» REQUIRED ACTION: Write out the listing below character for character, though without its pictures.

» SUPPLIED MATERIAL:
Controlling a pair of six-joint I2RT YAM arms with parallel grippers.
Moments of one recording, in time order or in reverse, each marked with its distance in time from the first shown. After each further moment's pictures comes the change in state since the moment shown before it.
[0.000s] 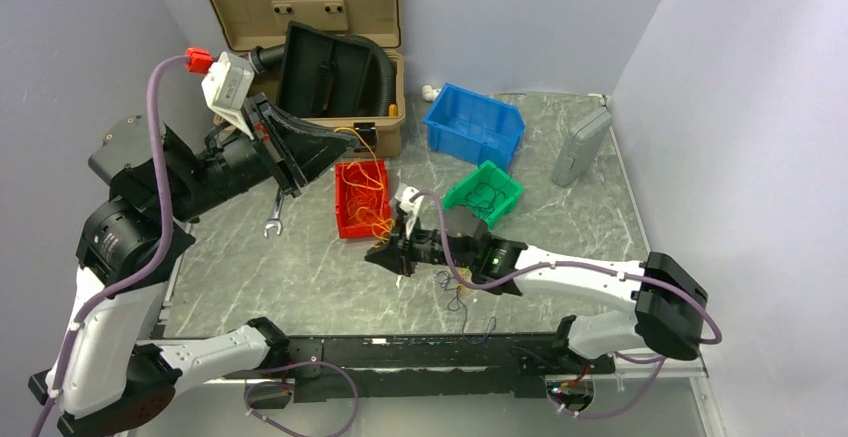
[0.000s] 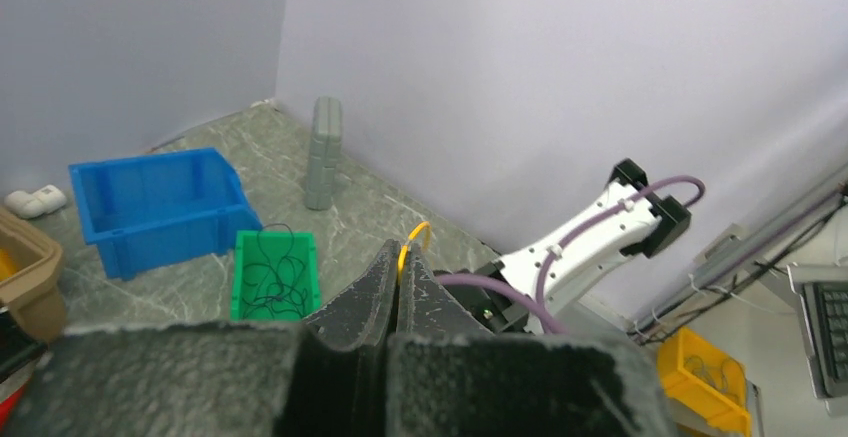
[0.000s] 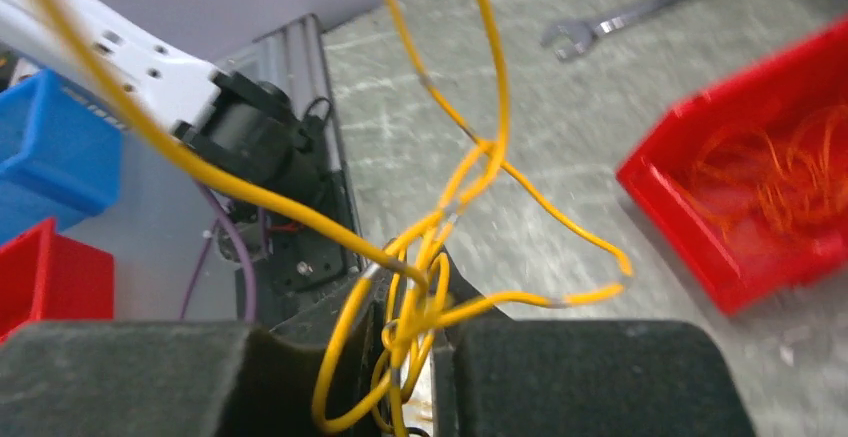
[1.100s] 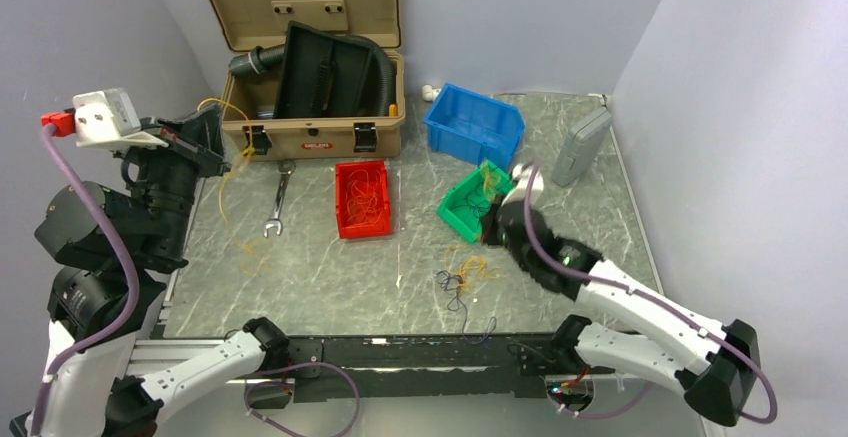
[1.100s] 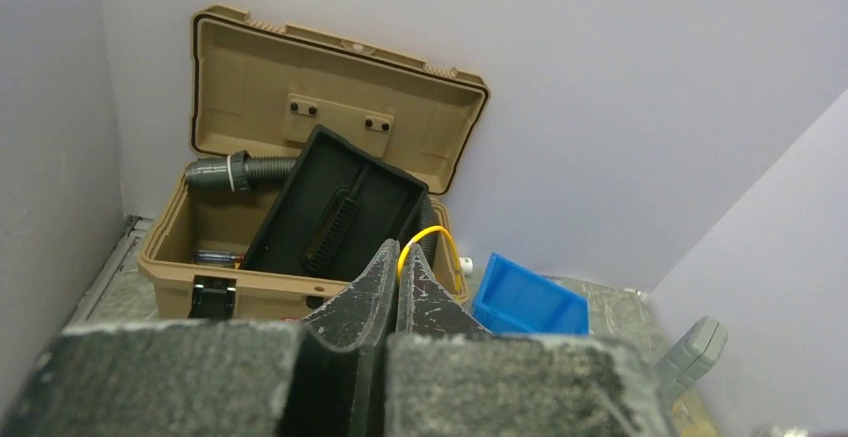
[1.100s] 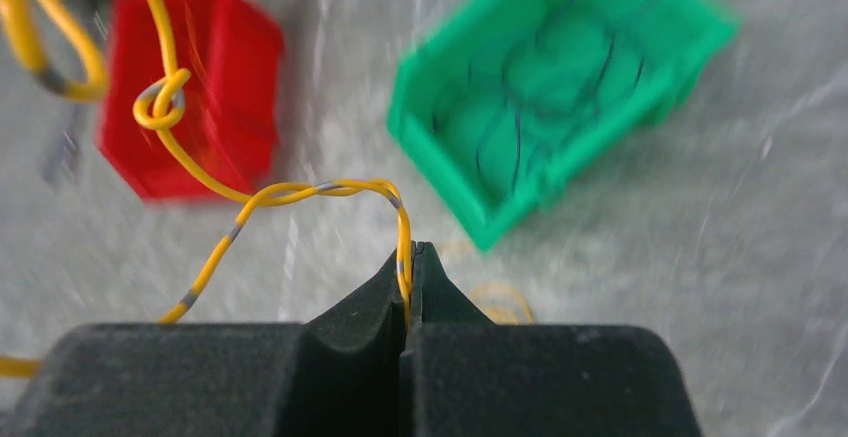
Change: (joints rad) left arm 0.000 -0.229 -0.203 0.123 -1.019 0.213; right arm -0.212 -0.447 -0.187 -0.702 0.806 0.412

» FINAL ANSWER:
Controlling a pair of six-joint I2RT YAM arms with parallel grippers.
Moments of one recording, in time order or in reverse, each marked with its distance in time from the first shown. After each further moment's pictures comes the change in state since the moment shown before it.
[0.000s] 
[0.000s] 
[0.000s] 
[1.100s] 
[1.100s] 
[1.100s] 
Change: (joints rad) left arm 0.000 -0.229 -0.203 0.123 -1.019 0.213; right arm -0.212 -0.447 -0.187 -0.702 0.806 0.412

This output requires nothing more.